14. Shane & Cherie, The L Word
Shane’s entire life people told her that she would become a psychopath if she didn’t know how to feel. Her entire life! And she would like to know what’s so great about feeling, Cherie. Because she finally let herself feel — she let herself feel things FOR YOU — and she feels like her heart has been completely ripped out. DO YOU HEAR THAT CHERIE? COMPLETELY RIPPED OUT! She had this insane idea that you and her could be together! Because it felt real! I know, Cherie, I know: it wouldn’t make a difference, right? What difference would it make if you did feel the same way about her? What if that were true? Would you still be able to leave your husband, your child, your houses in Bel-Air and East Hampton and your trips to paris? Your black-tie galas? To run to some rank little love nest with a 25-year-old assistant hairdresser who barely has her foot in the door? Well apparently not, Cherie. Because in this fucking ugly world, that kind of love does not exist.
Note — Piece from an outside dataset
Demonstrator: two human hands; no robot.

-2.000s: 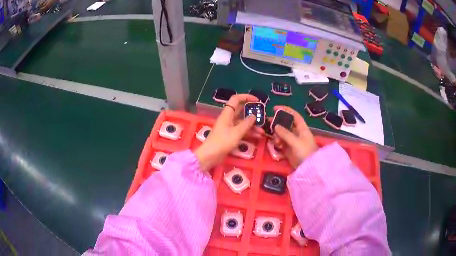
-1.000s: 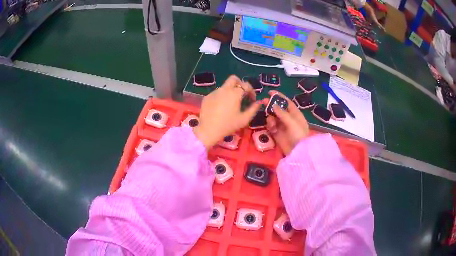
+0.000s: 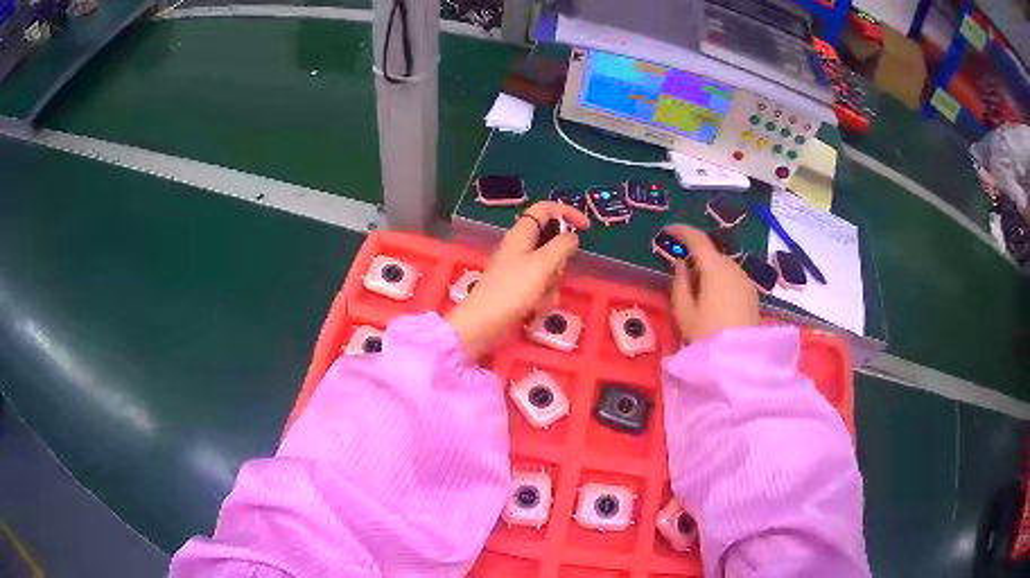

15. Willow & Tara, Buffy the Vampire Slayer
It’s nearly impossible to write about Willow and Tara breaking up because it makes you think about Willow and Tara getting back together, which makes you think about Tara getting shot in the literal heart and dying in Willow’s arms, which was the worst thing to ever happen, period. Tara didn’t even want to break up with Willow! They were thinking about taking Dawn from Sunnydale and moving away to start their own family! They were in love forever! But dang Willow got too addicted to magic, and when Tara called her out on it, Willow tried TWO DIFFERENT TIMES to magic Tara’s brain into forgetting they’d talked about it. So Tara had to step back and move out of the Summers’ house where she and Willow had been raising Dawn. They finally did get back together because they loved each other too much to stay apart (and Willow dialed back the magic), and one second it was, “Can you just be kissing me now?” And the next second, Tara was dead. And I don’t want to talk about it anymore.
16. Callie and Arizona, Grey’s Anatomy
Callie and Arizona’s breakup was almost unbearable to watch because it was way too true to life. That thing where you know a relationship is over and that both of you will be so much better off in the long run if you’ll just walk away, but you love the other person too much to ever walk away. So you spend months (or even years) bleeding all over the place and wounding each other more and more and patching up flesh wounds with Band-Aids, even though you’re a literal surgeon and you know better. And then the moment when one person summons the courage to say, “I can’t imagine my life without you, but I will be miserable forever if I keep trying to live my life with you.” GOD. It’s like a knife in the face of your soul watching Callie and Arizona rip each other up and finally say goodbye.
17. Emily and Maya, Pretty Little Liars
Maya St. Germain was Emily’s first love. Well, her first love who loved her back. Okay, her first love who loved her back, openly. Maya gave Emily the courage to come out of the closet loudly and proudly. She helped Emily relax. She made Emily really, truly happy (when Emily wasn’t being tortured by her omnipotent cyber stalker/terrorist). But Pam Fields couldn’t handle the fact that her daughter was gay, so she rifled through Maya’s backpack and found a couple of joints stashed in an Altoids can and had Maya shipped away to drug camp. The night Maya left, she and Emily shared a romantic, heart-wrenching, candlelit goodbye. In retrospect, it’s even sadder because it’s at drug camp where Maya would meet her fake cousin who would end up murdering her and burying her in Alison’s grave in Spencer’s backyard.